Pasangan diajarkan untuk menghindari perceraian dan tetap bersama meskipun mengalami kesulitan.
5. Irlandia
Dibandingkan dengan negara di benua Eropa, tingkat perceraian di Irlandia dianggap cukup rendah, yaitu 0,6 per 1.000 orang. Namun, meskipun negara ini memiliki mayoritas penduduk yang beragama Katolik Roma, tingkat perceraian di antara umat Katolik cukup tinggi, yakni 4,1%.

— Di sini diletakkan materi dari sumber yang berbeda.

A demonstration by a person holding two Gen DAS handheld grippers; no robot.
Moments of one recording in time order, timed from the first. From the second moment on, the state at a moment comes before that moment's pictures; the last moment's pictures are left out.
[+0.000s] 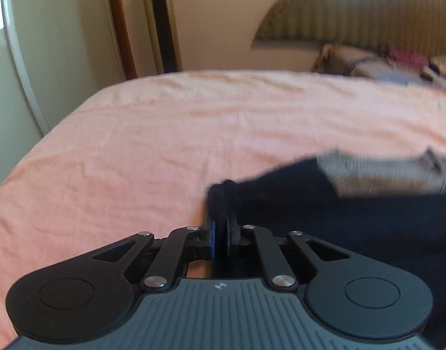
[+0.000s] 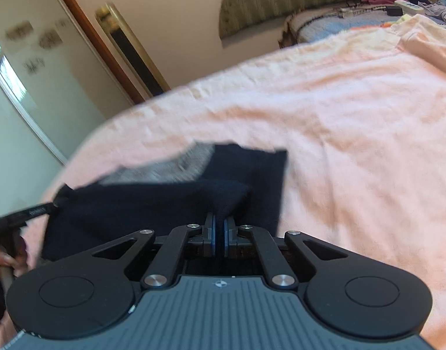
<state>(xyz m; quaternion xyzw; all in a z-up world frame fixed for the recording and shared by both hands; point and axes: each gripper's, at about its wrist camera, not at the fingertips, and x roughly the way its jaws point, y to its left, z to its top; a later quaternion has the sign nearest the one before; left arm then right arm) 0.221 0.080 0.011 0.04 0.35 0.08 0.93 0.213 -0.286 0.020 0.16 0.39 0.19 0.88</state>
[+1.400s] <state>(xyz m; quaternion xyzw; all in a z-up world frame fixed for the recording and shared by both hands) 0.084 0.099 0.012 0.05 0.35 0.04 0.94 0.110 -0.288 0.028 0.01 0.36 0.15 0.92</state>
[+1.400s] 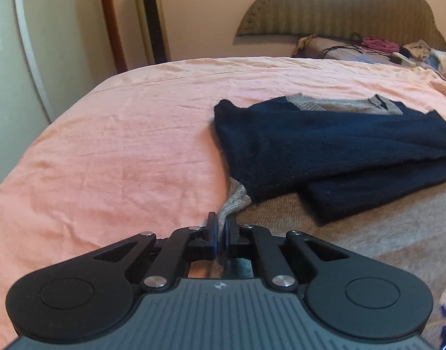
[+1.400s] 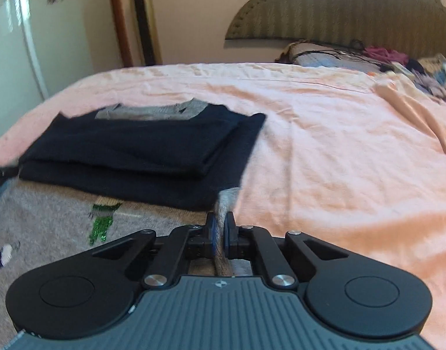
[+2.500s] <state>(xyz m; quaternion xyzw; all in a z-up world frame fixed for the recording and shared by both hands) -0.059 0.102 0.018 -0.07 0.36 -0.01 0.93 -0.013 -0.324 0.024 0.16 0.44 0.21 0.86</state>
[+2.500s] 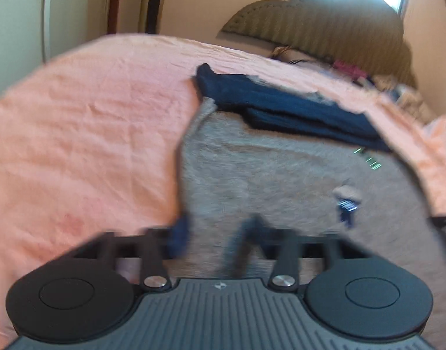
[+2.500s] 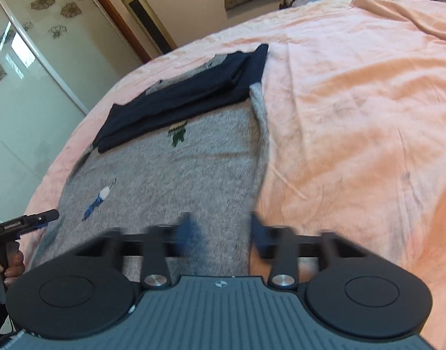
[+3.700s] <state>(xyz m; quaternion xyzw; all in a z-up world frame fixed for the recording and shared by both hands) -0.149 0.167 0.017 -0.32 0.40 -0.14 0.84 -0.082 -0.369 0.011 0.31 0.44 0.24 0.81</state>
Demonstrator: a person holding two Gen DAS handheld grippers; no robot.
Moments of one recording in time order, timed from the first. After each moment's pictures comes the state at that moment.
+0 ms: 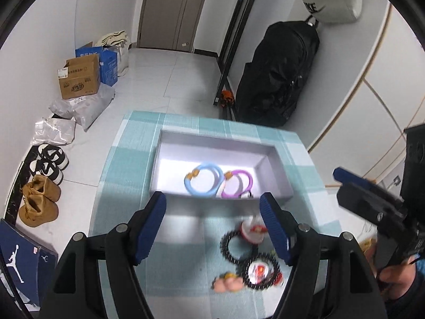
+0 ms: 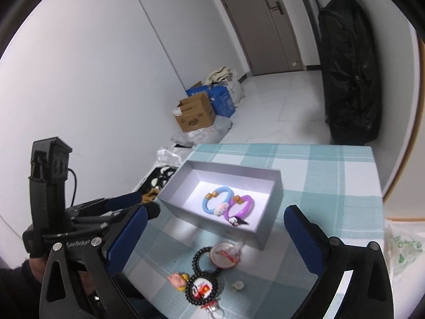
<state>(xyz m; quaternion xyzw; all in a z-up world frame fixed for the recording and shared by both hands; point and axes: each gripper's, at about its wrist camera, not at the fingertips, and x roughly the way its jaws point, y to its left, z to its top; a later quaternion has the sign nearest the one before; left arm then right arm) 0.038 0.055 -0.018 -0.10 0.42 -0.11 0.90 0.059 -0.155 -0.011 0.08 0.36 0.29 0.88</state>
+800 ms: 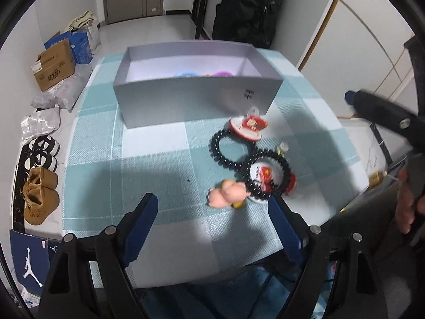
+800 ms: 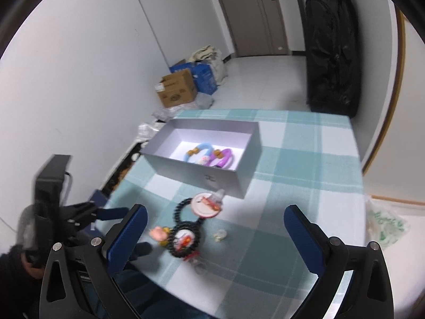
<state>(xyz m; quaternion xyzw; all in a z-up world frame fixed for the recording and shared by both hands) -0.004 0.032 -0.073 0.01 0.51 -0.17 0.84 0.021 -0.168 -0.031 0.04 0.41 0.26 0.87</state>
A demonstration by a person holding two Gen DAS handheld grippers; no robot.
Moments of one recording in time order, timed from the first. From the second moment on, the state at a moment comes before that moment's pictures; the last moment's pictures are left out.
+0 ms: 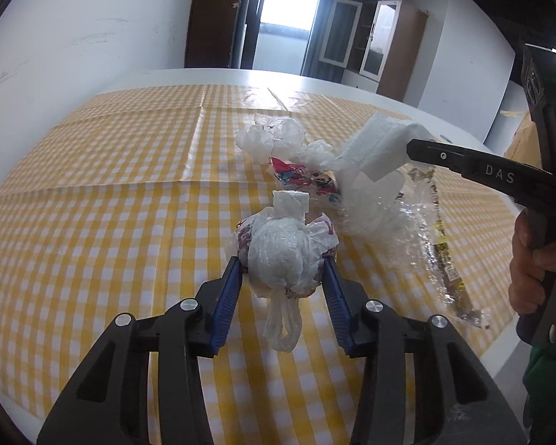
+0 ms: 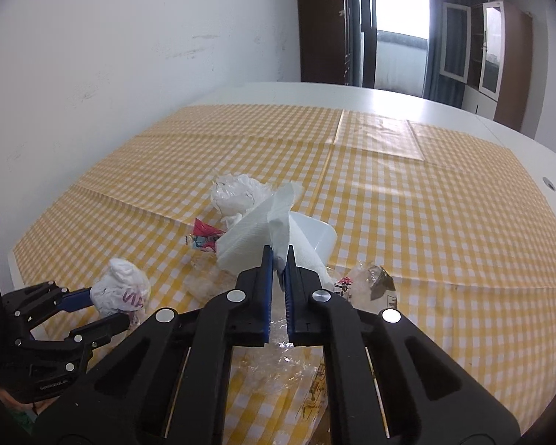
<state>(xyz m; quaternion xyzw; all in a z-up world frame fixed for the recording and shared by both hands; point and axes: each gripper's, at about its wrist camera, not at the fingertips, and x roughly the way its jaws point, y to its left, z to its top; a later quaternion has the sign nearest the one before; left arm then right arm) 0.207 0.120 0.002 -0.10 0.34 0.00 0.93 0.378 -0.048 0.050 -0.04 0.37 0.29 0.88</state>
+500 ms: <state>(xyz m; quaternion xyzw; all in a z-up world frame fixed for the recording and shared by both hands) 0.130 0.100 0.025 -0.11 0.30 -0.03 0.95 0.285 -0.094 0.075 0.01 0.33 0.32 0.89</state>
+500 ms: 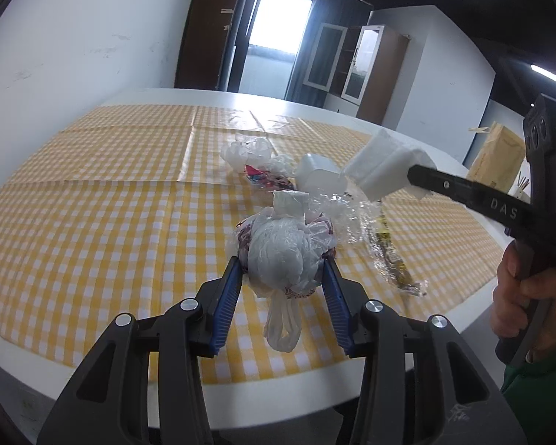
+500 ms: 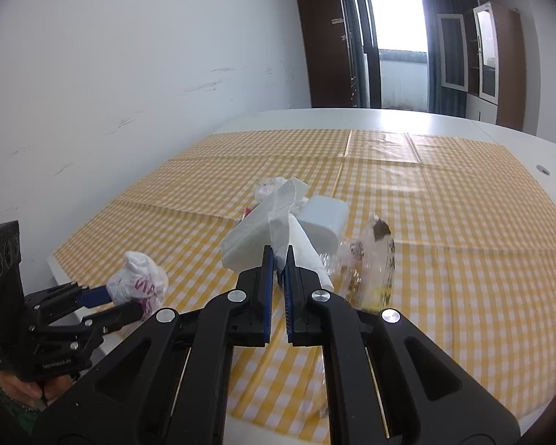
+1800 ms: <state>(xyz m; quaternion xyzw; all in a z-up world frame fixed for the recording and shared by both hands) 0.013 0.042 -0.026 -0.07 0.33 -0.12 0.93 0.104 -0.145 0.005 -0.02 0.36 0.34 0.87</state>
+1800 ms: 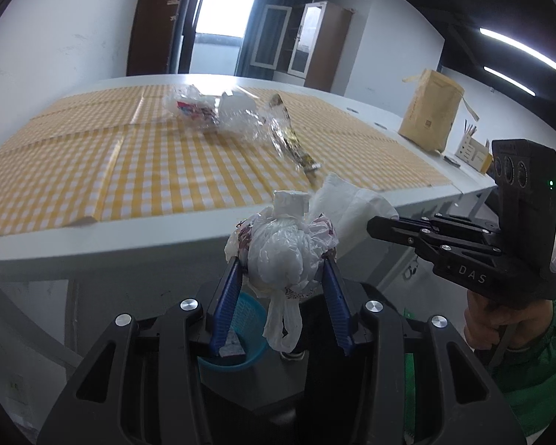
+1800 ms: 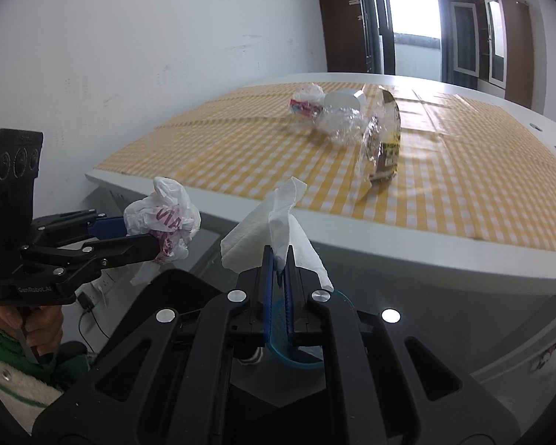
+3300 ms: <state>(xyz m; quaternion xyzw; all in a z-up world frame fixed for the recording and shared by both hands) 0.100 0.056 -0.217 -0.13 0.52 -0.06 0.84 0.163 -0.103 -0.227 0.01 0.59 0.28 0.76</state>
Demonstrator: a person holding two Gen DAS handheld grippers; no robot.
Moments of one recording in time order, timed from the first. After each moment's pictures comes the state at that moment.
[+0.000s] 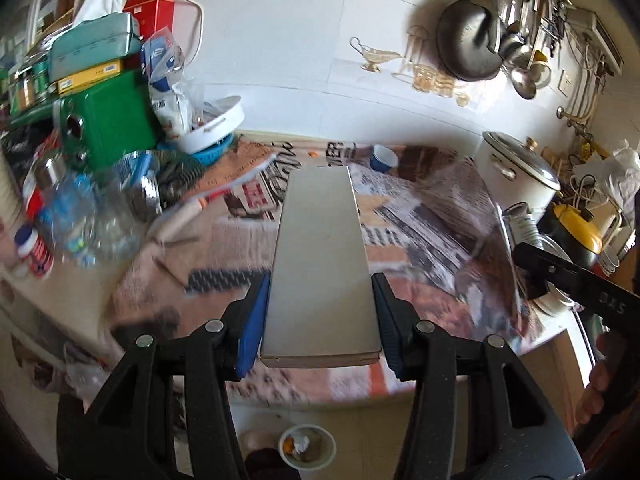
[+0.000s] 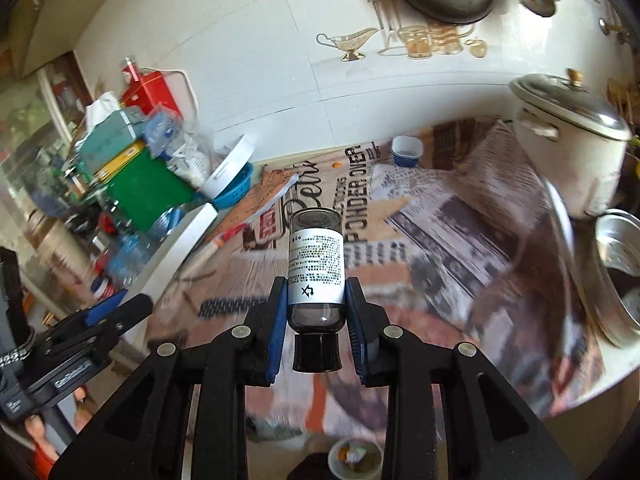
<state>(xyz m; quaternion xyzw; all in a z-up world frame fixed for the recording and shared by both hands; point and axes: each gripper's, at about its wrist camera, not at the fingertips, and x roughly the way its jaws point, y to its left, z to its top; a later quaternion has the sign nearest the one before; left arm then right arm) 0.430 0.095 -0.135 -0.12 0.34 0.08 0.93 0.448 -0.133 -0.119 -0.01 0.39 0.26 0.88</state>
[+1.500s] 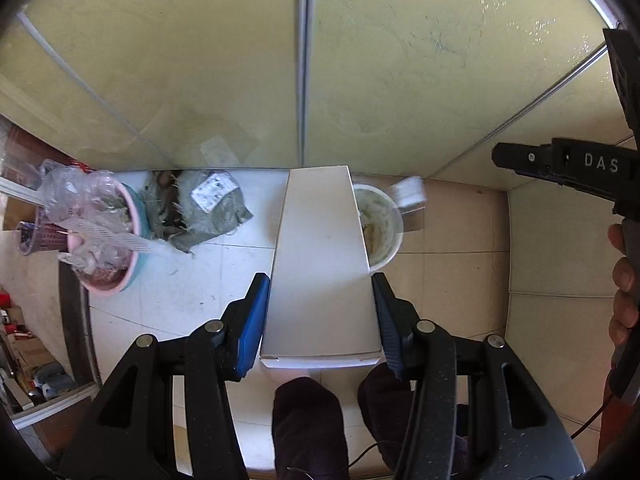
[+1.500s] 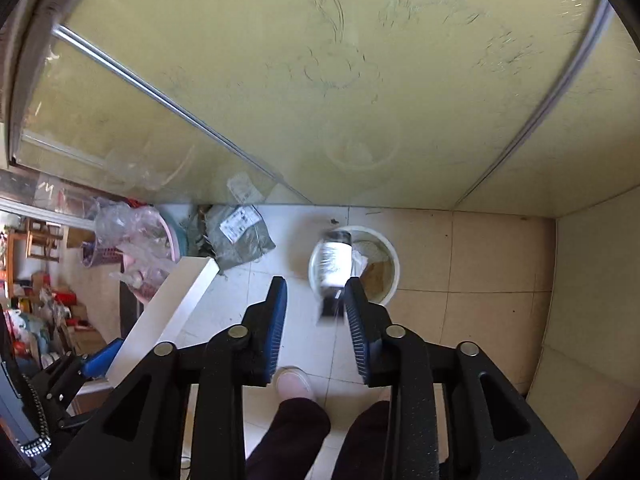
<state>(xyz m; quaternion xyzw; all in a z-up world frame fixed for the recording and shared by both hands) 0.289 0.073 -0.549 -0.12 0.64 0.08 0.75 0.382 -0.150 -0.527 -0.04 0.67 0.18 0.72</state>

Angka ini tergolong tinggi dibandingkan dengan negara-negara Eropa Katolik lainnya seperti Inggris, Polandia, dan Spanyol, dengan tingkat perceraian 1,9%, 1,8%, dan 2,1%.
6. Malta
Negara ini memiliki tingkat perceraian terendah kelima, dengan hanya 0,8 kejadian per 1.000 orang. Salah satu faktor yang menyebabkan tingkat perceraian yang rendah di Malta adalah kriteria yang membatasi untuk memperoleh status bercerai.
Menurut hukum di Malta, pasangan harus hidup terpisah setidaknya selama empat tahun agar memenuhi syarat untuk bercerai. Pasangan juga harus meyakinkan pengadilan bahwa rekonsiliasi tidak mungkin dilakukan.